Retyping the data exactly is the task. Include every line.

+++++

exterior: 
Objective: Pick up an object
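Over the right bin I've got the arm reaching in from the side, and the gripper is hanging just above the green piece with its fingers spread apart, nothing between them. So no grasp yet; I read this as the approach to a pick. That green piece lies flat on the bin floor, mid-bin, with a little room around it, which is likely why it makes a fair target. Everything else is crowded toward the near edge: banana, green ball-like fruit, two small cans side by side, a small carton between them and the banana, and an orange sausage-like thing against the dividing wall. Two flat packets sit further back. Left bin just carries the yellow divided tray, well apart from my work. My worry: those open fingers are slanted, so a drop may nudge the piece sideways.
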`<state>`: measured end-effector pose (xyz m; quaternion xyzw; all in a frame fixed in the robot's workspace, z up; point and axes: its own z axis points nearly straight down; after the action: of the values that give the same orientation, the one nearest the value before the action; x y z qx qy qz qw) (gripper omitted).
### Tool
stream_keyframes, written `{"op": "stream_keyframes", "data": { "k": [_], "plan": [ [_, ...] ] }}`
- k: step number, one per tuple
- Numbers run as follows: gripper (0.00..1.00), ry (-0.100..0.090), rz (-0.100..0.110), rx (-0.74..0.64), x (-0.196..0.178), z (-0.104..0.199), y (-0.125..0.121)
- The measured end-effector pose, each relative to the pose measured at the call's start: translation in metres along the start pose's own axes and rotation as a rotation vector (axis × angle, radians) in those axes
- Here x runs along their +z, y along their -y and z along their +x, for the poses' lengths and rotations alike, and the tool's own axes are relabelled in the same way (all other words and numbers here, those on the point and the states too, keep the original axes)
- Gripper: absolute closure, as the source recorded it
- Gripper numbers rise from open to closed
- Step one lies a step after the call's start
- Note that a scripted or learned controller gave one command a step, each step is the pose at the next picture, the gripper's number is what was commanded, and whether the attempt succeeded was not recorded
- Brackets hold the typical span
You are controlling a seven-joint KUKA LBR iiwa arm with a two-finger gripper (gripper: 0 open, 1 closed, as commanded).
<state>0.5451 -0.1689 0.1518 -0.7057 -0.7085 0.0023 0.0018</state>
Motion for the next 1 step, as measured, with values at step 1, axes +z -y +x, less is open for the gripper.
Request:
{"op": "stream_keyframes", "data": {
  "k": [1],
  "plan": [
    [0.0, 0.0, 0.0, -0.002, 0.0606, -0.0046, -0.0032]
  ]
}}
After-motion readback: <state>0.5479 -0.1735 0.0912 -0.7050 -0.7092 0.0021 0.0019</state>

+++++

▶ _EXPECTED ANSWER_
exterior: 
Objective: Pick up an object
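Over the right bin I've got the arm reaching in from the side, and the gripper is hanging just above the green piece with its fingers spread apart, nothing between them. So no grasp yet; I read this as the approach to a pick. That green piece lies flat on the bin floor, mid-bin, with a little room around it, which is likely why it makes a fair target. Everything else is crowded toward the near edge: banana, green ball-like fruit, two small cans side by side, a small carton between them and the banana, and an orange sausage-like thing against the dividing wall. Two flat packets sit further back. Left bin just carries the yellow divided tray, well apart from my work. My worry: those open fingers are slanted, so a drop may nudge the piece sideways.
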`<state>`: measured end-effector pose (xyz m; quaternion xyzw; all in a frame fixed in the robot's workspace, z up; point and axes: its own z axis points nearly straight down; after the action: of the values that give the same orientation, the one nearest the value before the action; x y z qx qy qz qw) (gripper omitted).
### Tool
stream_keyframes, written `{"op": "stream_keyframes", "data": { "k": [_], "plan": [ [_, ...] ] }}`
- k: step number, one per tuple
- Numbers run as follows: gripper (0.00..1.00), ry (-0.100..0.090), rz (-0.100..0.110), rx (-0.74..0.64), x (-0.196..0.178), z (-0.104..0.199), y (-0.125..0.121)
- The measured end-effector pose, each relative to the pose measured at the call's start: translation in metres along the start pose's own axes and rotation as a rotation vector (axis × angle, radians) in those axes
- Here x runs along their +z, y along their -y and z along their +x, for the poses' lengths and rotations alike, and the tool's own axes are relabelled in the same way (all other words and numbers here, those on the point and the states too, keep the original axes)
- Gripper: absolute closure, as the source recorded it
- Gripper numbers rise from open to closed
- Step one lies a step after the call's start
- Note that a scripted or learned controller gave one command a step, each step is the pose at the next picture, the gripper's number is what was commanded, and whether the attempt succeeded was not recorded
- Brackets hold the typical span
You are controlling a seven-joint KUKA LBR iiwa arm with a two-finger gripper (gripper: 0 open, 1 closed, as commanded).
<state>0.5451 -0.1689 0.1518 -0.7057 -0.7085 0.0023 0.0018</state>
Motion for the next 1 step, as measured, with values at step 1, axes +z -y +x, less is open for the gripper.
Request:
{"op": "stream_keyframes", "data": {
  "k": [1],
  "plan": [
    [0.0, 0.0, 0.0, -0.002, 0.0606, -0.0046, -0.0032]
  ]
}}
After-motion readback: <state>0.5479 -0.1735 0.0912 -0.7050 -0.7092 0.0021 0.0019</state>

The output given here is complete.